Broader markets mirrored the weakness in the benchmark, with continued profit booking. The Nifty Midcap 100 and Smallcap 100 indices declined by 1.45% and 0.90%, respectively. Market breadth remained negative for the second consecutive session, with the BSE advance-decline ratio at 0.58, indicating sustained selling pressure in the mid- and small-cap segments following the recent rally, he said.
Indian rupee gave up early gains to close flat against the US dollar after weakening by over 25 paise intraday. The pressure was largely driven by rising crude oil prices and subdued domestic equity sentiment.

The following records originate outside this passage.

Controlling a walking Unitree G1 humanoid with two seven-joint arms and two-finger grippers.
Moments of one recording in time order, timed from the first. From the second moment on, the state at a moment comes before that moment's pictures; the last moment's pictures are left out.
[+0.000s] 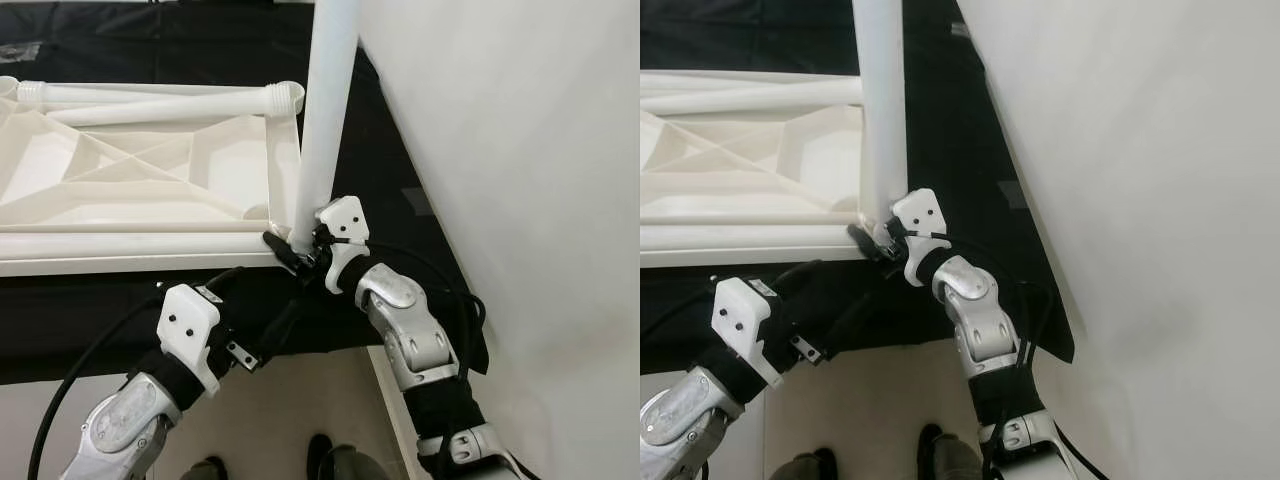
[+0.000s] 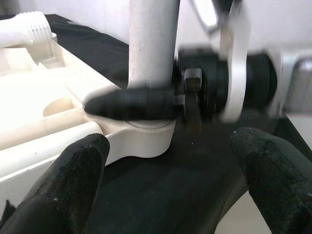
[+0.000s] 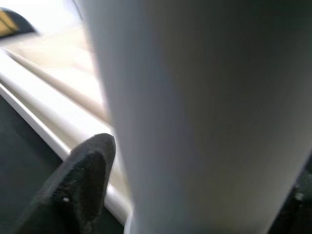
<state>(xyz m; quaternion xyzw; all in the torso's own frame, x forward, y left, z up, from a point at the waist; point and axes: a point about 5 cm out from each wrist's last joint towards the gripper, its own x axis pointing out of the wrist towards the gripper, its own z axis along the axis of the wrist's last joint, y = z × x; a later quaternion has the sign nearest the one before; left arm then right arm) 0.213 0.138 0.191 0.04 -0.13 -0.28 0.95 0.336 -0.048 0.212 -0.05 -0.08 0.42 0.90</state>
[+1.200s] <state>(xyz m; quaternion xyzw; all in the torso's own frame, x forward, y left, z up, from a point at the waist) 0.210 0.140 0.184 0.03 -0.11 -0.27 0.96 0.352 -0.063 0.233 -0.07 -0.12 0.54 0.83</state>
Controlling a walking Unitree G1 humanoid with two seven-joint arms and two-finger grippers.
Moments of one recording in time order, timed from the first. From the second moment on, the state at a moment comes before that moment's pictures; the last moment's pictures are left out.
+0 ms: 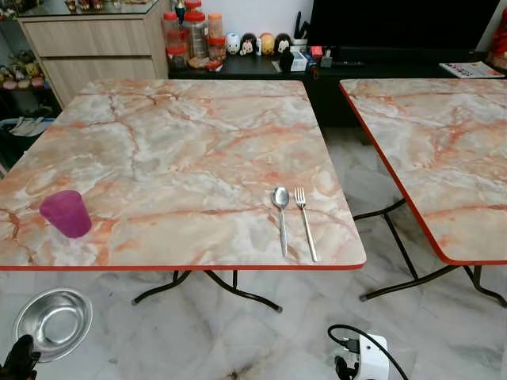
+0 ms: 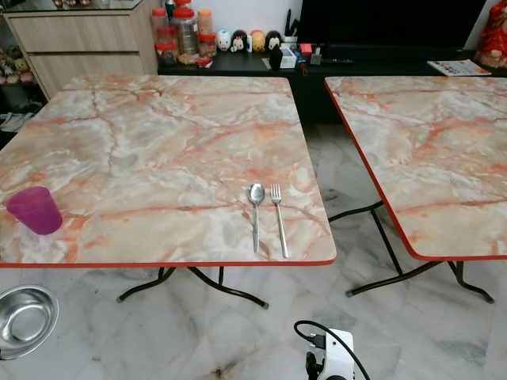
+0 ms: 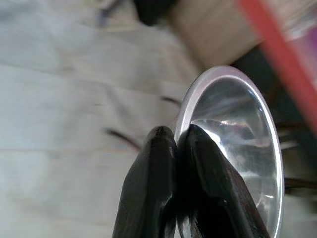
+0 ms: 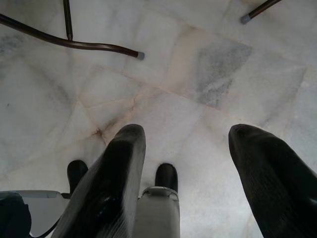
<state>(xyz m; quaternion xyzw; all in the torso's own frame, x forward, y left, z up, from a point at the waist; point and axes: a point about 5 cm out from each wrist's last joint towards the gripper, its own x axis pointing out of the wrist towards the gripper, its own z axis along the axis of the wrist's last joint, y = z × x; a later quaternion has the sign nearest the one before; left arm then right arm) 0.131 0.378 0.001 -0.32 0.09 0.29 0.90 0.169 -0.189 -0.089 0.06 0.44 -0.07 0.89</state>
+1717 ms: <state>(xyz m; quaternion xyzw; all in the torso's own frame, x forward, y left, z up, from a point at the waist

From a technical standpoint, Shah said Nifty continues to trade below all key moving averages, indicating a prevailing downtrend across timeframes. "Immediate support is placed at the recent swing low of 23,262; a decisive breach could accelerate downside momentum toward the 23,000. On the upside, the 23,700-23,800 zone is likely to act as a resistance band," the analyst concluded.
Sectoral indices performance on Tuesday, June 2
Sector-wise, most indices on the NSE ended in negative territory. Nifty FMCG emerged as the worst-performing sector, falling 2.30 per cent, followed by Nifty PSU Bank which declined 1.85 per cent and Nifty Auto which lost 1.70 per cent. Nifty Private Bank slipped 0.98 per cent, while Nifty Pharma declined 0.54 per cent.
A few sectors, however, managed to end higher despite the broader weakness. Nifty IT surged 2.66 per cent, Nifty Media gained 1.37 per cent and Nifty Metal advanced 0.49 per cent.
On Friday, the Sensex tumbled 1,092.06 points, or 1.44 per cent, to settle at 74,775.74. The Nifty dived 359.40 points, or 1.50 per cent, to end at 23,547.75.
(Disclaimer: The above article is meant for informational purposes only, and should not be considered as any investment advice. We suggest readers/investors to consult their financial advisors before making any money related decisions.)